_How to complete this task_: Filter this listing down to the lines that contain the word "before", and copy them.

_Material supplied_:
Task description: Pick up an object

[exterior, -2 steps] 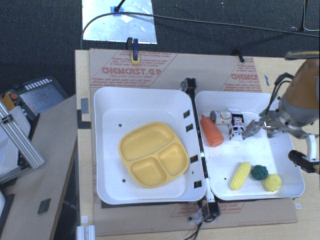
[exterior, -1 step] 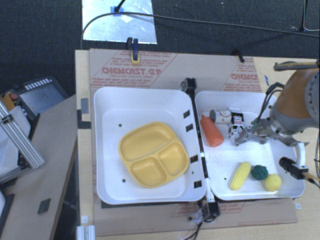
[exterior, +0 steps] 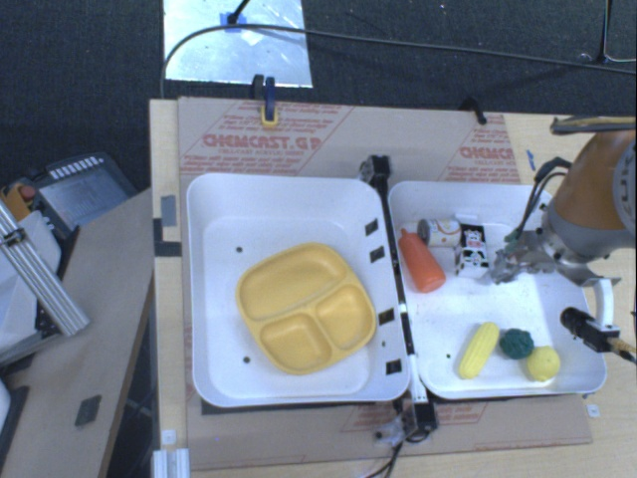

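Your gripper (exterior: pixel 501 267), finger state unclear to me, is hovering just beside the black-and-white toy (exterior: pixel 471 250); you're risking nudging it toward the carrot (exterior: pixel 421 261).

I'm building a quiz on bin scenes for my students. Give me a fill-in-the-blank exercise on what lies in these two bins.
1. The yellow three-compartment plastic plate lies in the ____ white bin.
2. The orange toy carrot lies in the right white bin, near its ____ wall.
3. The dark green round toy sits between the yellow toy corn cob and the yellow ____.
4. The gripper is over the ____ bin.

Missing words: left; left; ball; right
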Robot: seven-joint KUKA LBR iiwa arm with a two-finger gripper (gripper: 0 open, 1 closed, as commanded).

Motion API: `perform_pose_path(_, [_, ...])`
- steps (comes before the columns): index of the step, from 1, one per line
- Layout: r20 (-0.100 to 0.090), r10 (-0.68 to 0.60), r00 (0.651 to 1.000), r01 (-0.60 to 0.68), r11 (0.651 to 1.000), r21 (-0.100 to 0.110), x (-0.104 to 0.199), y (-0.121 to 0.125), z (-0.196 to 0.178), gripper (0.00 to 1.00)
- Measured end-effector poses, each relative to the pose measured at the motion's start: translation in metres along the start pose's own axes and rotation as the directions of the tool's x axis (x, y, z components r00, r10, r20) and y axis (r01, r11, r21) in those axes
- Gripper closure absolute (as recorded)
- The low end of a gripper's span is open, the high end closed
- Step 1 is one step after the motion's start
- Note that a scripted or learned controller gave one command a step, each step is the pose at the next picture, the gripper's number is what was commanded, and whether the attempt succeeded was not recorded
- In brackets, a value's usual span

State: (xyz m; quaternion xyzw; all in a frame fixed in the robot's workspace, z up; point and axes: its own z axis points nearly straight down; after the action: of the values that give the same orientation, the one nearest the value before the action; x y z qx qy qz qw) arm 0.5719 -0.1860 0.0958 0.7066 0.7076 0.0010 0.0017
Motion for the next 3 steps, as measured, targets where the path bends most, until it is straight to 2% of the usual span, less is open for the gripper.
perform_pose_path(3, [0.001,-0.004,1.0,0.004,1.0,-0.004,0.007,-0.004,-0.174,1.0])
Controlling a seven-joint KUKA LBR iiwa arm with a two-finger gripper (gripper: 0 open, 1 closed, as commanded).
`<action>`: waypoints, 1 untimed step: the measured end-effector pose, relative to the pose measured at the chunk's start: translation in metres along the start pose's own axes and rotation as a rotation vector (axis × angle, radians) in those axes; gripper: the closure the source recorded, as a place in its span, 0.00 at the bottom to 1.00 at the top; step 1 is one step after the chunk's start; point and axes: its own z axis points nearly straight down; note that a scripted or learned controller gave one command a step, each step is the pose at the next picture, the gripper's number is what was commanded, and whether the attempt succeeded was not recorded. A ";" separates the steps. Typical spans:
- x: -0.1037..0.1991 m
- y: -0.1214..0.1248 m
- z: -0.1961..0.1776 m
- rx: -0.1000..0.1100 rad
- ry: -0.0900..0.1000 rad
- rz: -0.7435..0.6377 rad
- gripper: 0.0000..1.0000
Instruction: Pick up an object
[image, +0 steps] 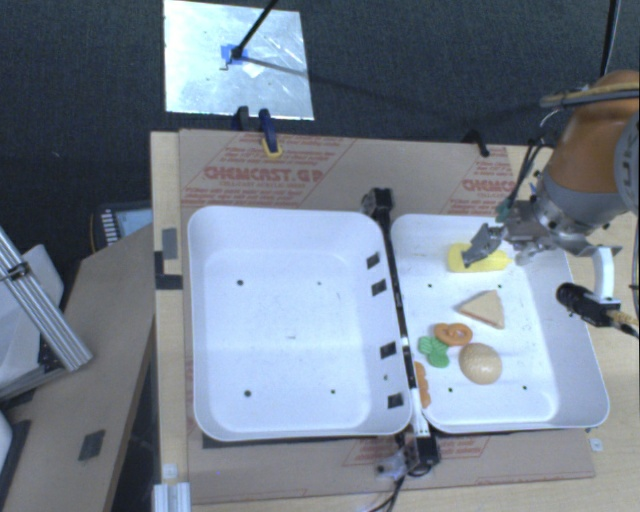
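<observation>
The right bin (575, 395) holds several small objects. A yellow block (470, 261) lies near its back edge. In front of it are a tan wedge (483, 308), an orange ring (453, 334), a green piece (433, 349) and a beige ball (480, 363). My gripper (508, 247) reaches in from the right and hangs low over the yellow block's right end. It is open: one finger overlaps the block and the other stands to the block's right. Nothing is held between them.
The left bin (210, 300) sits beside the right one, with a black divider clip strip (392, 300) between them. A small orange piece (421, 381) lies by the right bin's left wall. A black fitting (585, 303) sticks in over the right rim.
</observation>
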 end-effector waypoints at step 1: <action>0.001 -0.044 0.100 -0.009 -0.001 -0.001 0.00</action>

_Written answer_:
- steps (comes before the columns): index of the step, from 1, one per line
State: (xyz m; quaternion xyzw; all in a frame fixed in the robot's workspace, z up; point and axes: its own z axis points nearly straight down; after the action: of the values that give the same orientation, the one nearest the value before the action; x y z qx qy qz qw) arm 0.5719 -0.1860 0.0958 0.7066 0.7076 0.0010 0.0017

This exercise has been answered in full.